Thanks for that @Kaylz . Kind of sits between the milk and dark Kitkats   The carbs in a dark are 19.5g, of which sugars 12.3g and the carbs in milk are 26.1g of which sugars 21.3g
No need to go incognito now @Vince_UK,


----------



## Kaylz (Apr 11, 2018)

kentish maid said:


> Thanks for that @Kaylz . Kind of sits between the milk and dark Kitkats   The carbs in a dark are 19.5g, of which sugars 12.3g and the carbs in milk are 26.1g of which sugars 21.3g
> No need to go incognito now @Vince_UK,


Best way to get the info is just go to the supplier/maker directly
China, Japan etc all have different nutrition anyway  even though it can be the same product, Lindt Excellence nutrition varies depending what country your in so always best to check yourself  xx


----------



## kentish maid (Apr 11, 2018)

Kaylz said:


> Best way to get the info is just go to the supplier/maker directly
> China, Japan etc all have different nutrition anyway  even though it can be the same product, Lindt Excellence nutrition varies depending what country your in so always best to check yourself  xx


I hadn't realized that.


----------



## Vince_UK (Apr 12, 2018)

Chinese tend to have less sugar actually I have realised.
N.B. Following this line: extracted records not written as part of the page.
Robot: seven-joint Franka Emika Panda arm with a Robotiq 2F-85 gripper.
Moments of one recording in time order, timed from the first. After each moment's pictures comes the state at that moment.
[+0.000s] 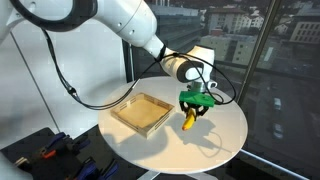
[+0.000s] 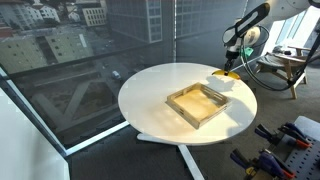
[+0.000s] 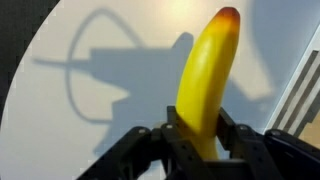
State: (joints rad) arm -0.42 0.79 -0.07 -1.51 0.06 2.27 -0.74
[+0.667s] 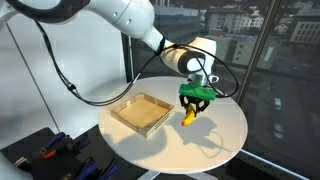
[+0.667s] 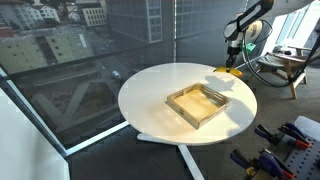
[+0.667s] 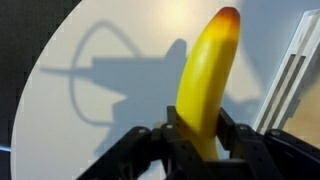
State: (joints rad) arm -0.41 0.74 -0.08 -1.51 0.04 2.19 -0.71
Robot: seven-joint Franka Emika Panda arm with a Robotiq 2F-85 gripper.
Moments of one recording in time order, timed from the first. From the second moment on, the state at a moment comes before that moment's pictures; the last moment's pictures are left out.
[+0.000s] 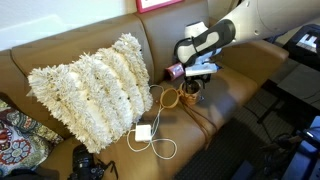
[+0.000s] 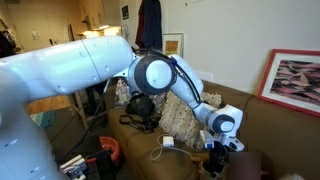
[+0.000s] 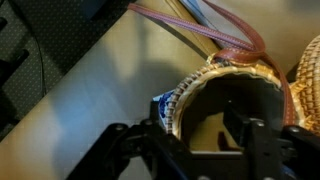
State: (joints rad) arm -0.04 1.34 -0.22 -1.12 0.16 2.11 0.48
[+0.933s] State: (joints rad) arm -0.04 1.24 -0.25 -1.15 0.16 2.13 0.49
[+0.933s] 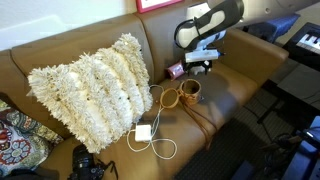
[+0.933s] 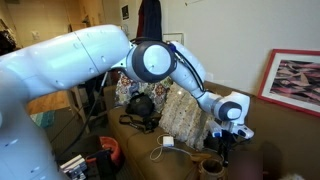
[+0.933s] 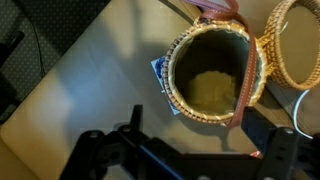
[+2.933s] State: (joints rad) arm 0.04 0.40 -0.25 -2.00 0.05 2.62 0.52
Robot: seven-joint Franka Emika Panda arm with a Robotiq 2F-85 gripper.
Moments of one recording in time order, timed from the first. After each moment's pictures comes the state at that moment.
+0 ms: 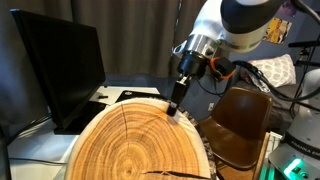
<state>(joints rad) 0.33 -0.23 0.44 -2.53 0.75 2.55 -0.19</state>
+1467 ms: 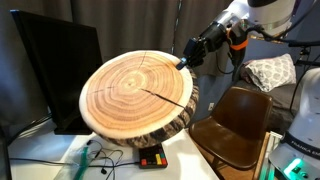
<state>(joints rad) 0.40 -0.58 0.17 -2.70 0.94 2.67 -0.14</state>
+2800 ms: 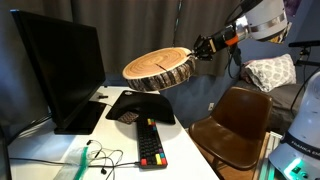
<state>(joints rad) 0.11 -0.66 0.15 -2.77 1.26 2.84 -0.13</state>
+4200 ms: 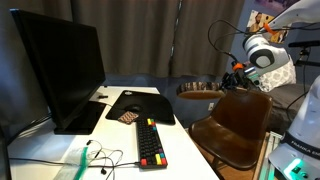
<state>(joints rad) -0.10 -0.32 -0.40 -2.78 1.89 2.91 -0.41</state>
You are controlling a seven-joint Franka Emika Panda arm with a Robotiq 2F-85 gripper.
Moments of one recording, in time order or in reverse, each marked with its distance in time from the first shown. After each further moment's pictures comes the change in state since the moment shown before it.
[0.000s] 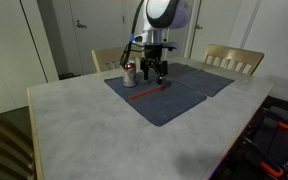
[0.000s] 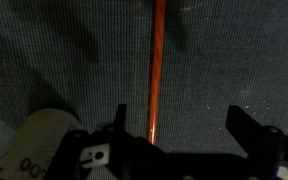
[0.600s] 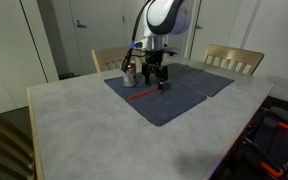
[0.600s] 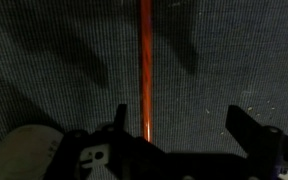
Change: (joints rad) arm 0.001 0.029 0.004 -0.015 -0.003 0.026 0.061
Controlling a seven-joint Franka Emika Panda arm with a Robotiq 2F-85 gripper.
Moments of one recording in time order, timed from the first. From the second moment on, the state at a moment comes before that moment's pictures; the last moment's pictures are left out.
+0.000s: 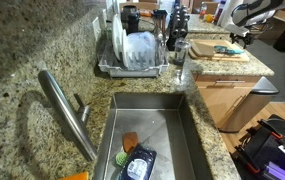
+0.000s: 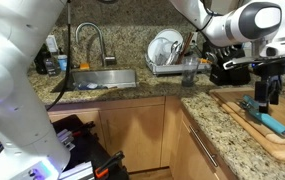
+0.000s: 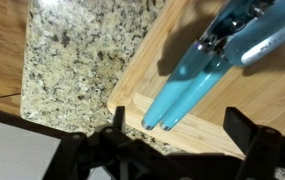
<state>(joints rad) -0.20 0.68 -0.49 -1.51 -0.01 2.25 1.15</state>
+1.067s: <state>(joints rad) -0.30 0.69 -0.37 -1.45 0.14 2.06 1.18</state>
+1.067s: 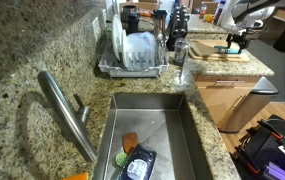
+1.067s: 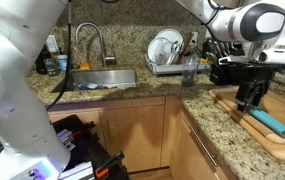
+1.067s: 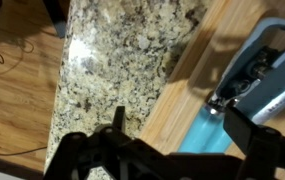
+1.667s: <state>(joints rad) -0.35 0.69 -0.37 -1.38 0.23 2.06 1.36</state>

They don't like food that is to sweet. Sugar is sold here is very small bags and is fairly expensive.


----------



## Vince_UK (Apr 14, 2018)

Look what Vince found in Seoul this morning. as does a green one


----------



## Vince_UK (Apr 14, 2018)

And a brown one I forgot  lol


----------



## kentish maid (Apr 14, 2018)

Vince_UK said:


> Look what Vince found in Seoul this morning. as does a green one
> 
> View attachment 8016 View attachment 8017


That green one looks vile .  Thought it was only going to be a ruby chocolate, didn't realise it was raspberry flavour as well, not sure that appeals


----------



## Bubbsie (Apr 14, 2018)

Vince_UK said:


> Look what Vince found in Seoul this morning. as does a green one
> 
> View attachment 8016 View attachment 8017


What's that in 'real' money Vince...I'd try most of them but as @kentish maid the green one doe not look appealing at all.


----------



## Bubbsie (Apr 14, 2018)

Vince_UK said:


> And a brown one I forgot  lol
> View attachment 8018


That looks like 80& or above...Ghana on the label...wonder how many carbs...hope you checked.


----------



## Vince_UK (Apr 15, 2018)

I cannot read Korean lol 

Approc £1.50


----------